Notably, we found that the observed differences in transplantation and waiting list mortality for IPAH were only partly mediated by differences in LAS itself. Such results suggest that factors other than the LAS at listing are also likely to be involved. In fact, factors determined at the time of organ matching often have a larger impact on determining who ultimately receives a lung transplant. For example, organ size matching, immunologic compatibility, and geographic proximity to the donor hospital are all factors that frequently play an important role. It remains possible there may be something inherent about the lower likelihood of transplantation in IPAH that was not captured in the data used for our analyses.
Other limitations must also be taken into consideration. As previously mentioned, it should be recognized that the changes in listing practices and referral patterns could have contributed to our findings. Because UNOS data contains only information for those on the waiting list, no conclusions can be drawn about patients who may not have been listed as a result of the change in allocation system. Furthermore, secular trends, such as advances in surgical techniques, perioperative management, and immunosuppressive therapy, may have influenced our results. In the case of IPAH, recent advances in pulmonary hypertension therapy could explain, in part, the lower likelihood of transplantation (if newer treatments reduce medical urgency), but does not account for the higher mortality of IPAH while on the waiting list. A more likely explanation may be that, with the accrued waiting time out of the equation and new therapies available, patients with IPAH are listed later in the course of their disease only after medical therapy has already failed. Such patients have often entered into a rapid phase of deterioration, thereby inflating their risk of death while on the waiting list relative to other diagnoses.

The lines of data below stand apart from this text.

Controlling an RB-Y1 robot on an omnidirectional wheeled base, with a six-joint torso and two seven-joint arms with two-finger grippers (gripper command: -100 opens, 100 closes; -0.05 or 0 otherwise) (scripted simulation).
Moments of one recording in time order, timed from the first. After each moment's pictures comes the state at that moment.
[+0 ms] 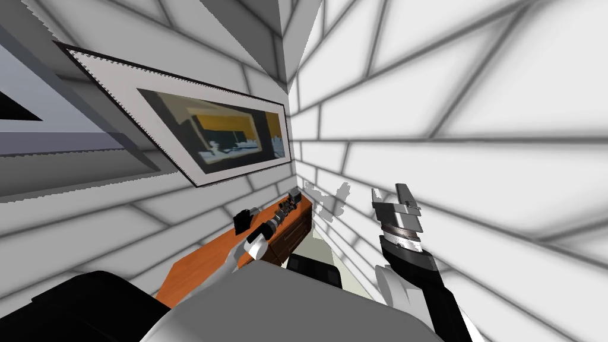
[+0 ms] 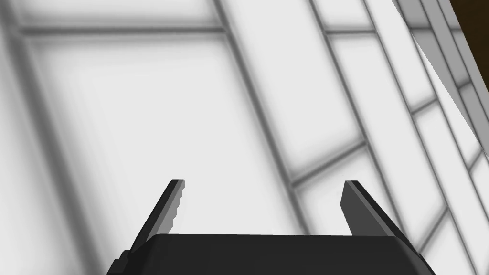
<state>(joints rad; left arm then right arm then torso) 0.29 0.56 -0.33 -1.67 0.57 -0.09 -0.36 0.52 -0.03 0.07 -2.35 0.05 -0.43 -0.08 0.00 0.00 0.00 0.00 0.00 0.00</state>
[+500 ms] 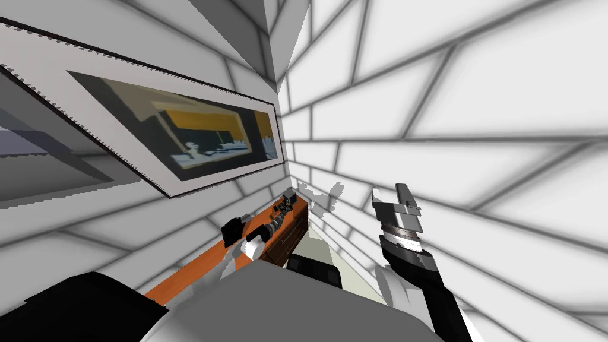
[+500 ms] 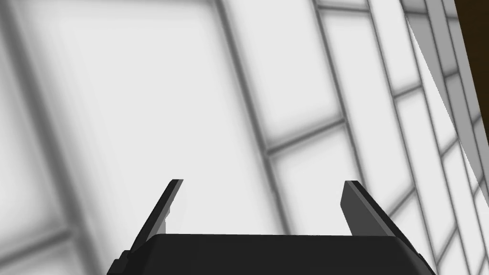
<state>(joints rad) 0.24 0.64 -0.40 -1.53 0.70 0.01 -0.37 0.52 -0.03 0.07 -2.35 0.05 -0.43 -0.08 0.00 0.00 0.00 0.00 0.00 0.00</state>
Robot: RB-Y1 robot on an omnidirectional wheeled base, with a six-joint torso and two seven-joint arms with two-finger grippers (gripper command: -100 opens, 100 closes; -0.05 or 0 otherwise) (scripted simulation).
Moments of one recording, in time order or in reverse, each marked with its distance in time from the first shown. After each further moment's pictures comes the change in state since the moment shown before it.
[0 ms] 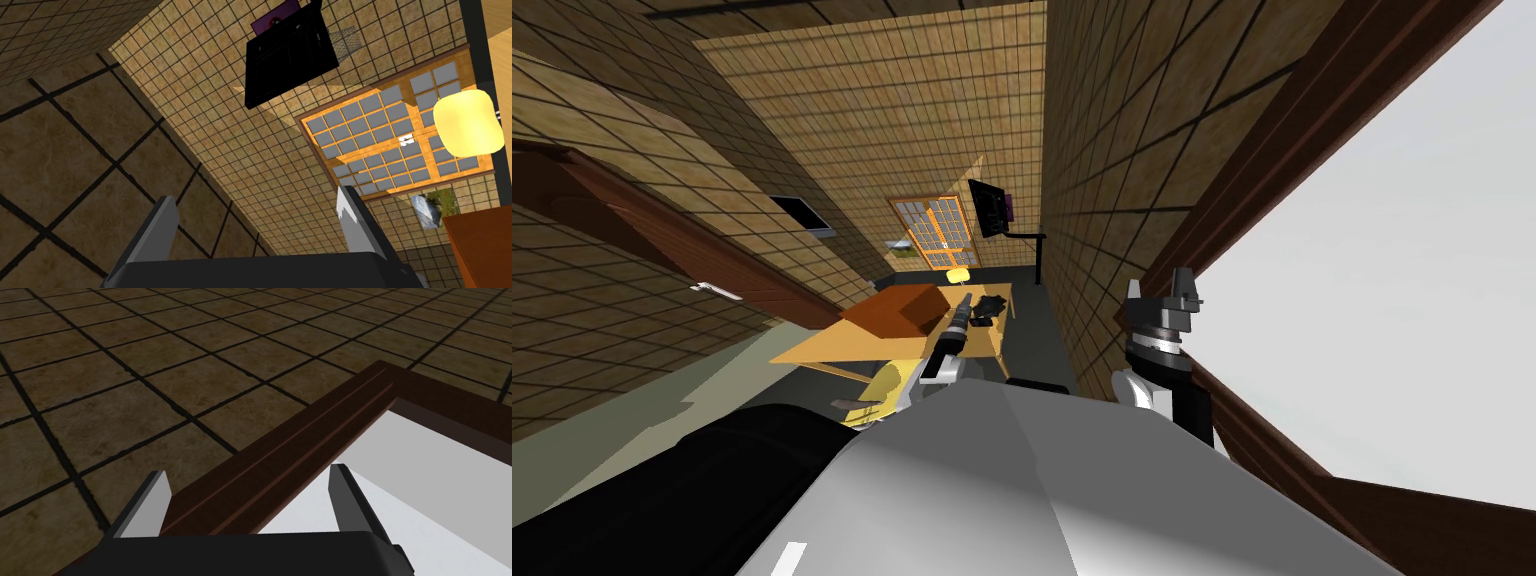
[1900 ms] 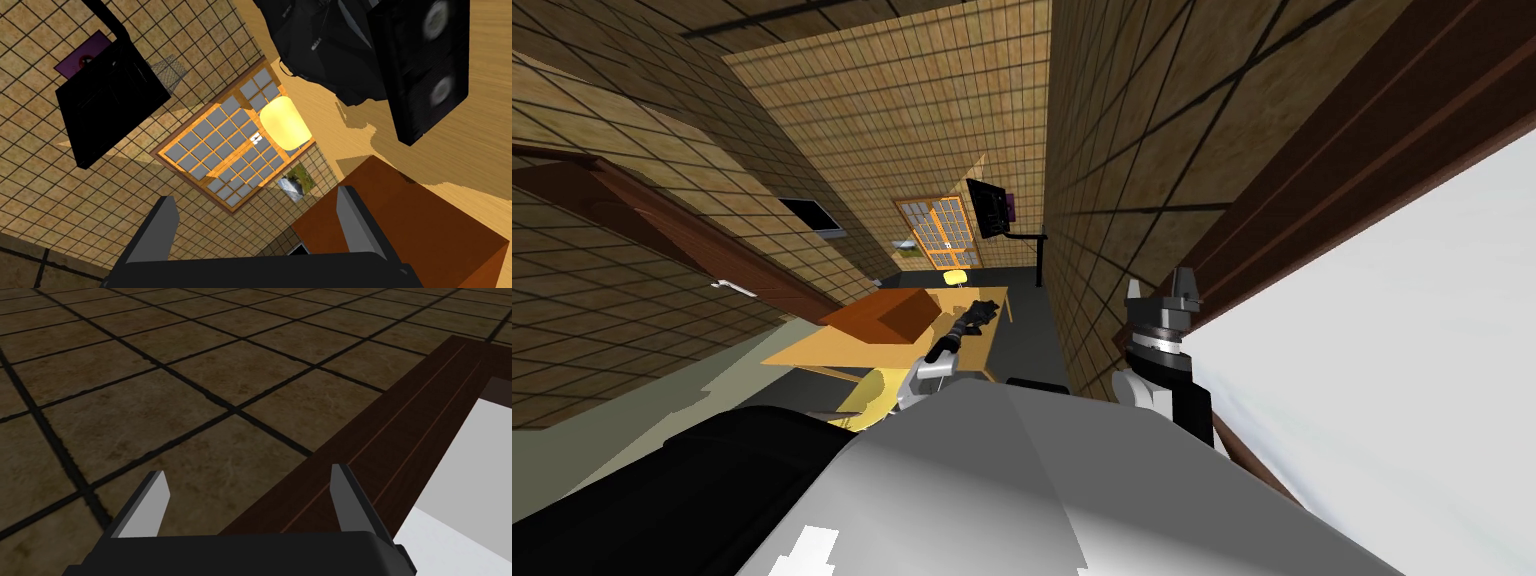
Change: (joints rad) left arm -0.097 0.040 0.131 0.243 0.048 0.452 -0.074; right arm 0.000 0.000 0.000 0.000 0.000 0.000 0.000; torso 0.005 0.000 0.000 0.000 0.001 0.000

In conclusion, our results indicate that although the LAS has been successful in improving the efficiency of lung allocation for the majority of patients, lung allocation remains an ongoing challenge especially for underrepresented diagnoses such as IPAH. Further research is needed to understand why patients with IPAH continue to be at a high risk of death while on the waiting list despite the recently implemented LAS. How data currently collected by UNOS will be used to revise the original predictive models used by the LAS remains to be seen. Modifications of the LAS that include additional information, such as measures of right ventricular function, may help to improve transplant priority for patients with IPAH.